> **Information provided**
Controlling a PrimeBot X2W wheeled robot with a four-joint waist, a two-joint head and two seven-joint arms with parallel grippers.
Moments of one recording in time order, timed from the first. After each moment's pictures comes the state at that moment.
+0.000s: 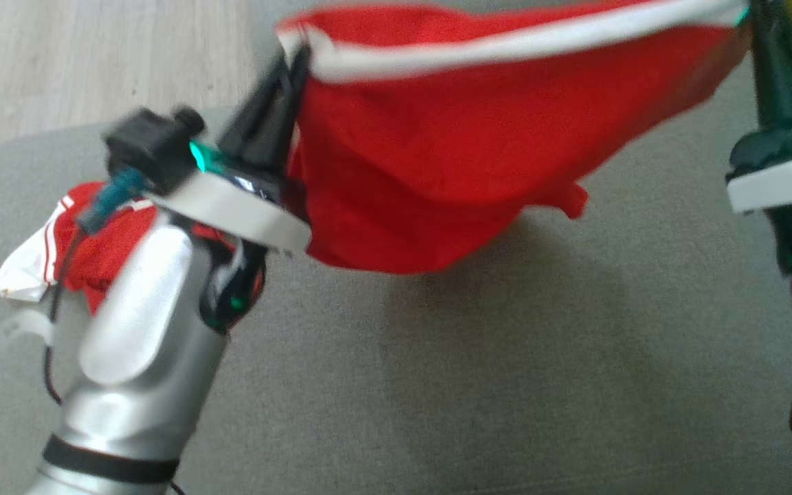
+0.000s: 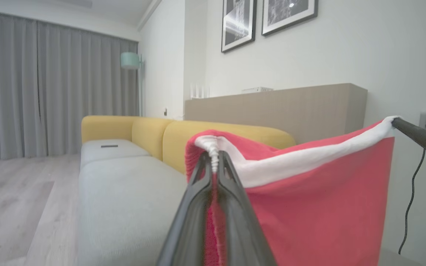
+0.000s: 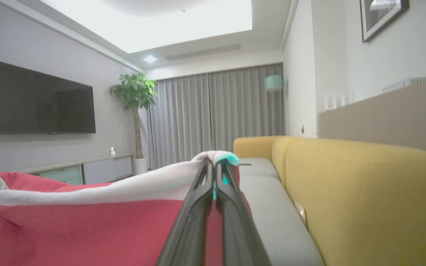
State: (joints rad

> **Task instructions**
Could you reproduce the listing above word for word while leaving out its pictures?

> **Task answer**
Controlling a PrimeBot X2W wheeled robot with a four-joint waist, a two-joint head and two seven-joint arms with parallel grippers.
Moments of one recording in time order, timed from the first. After each moment's pictures comes the state at that moment.
+0.000s: 
+0.000s: 
+0.000s: 
State: (joints rad

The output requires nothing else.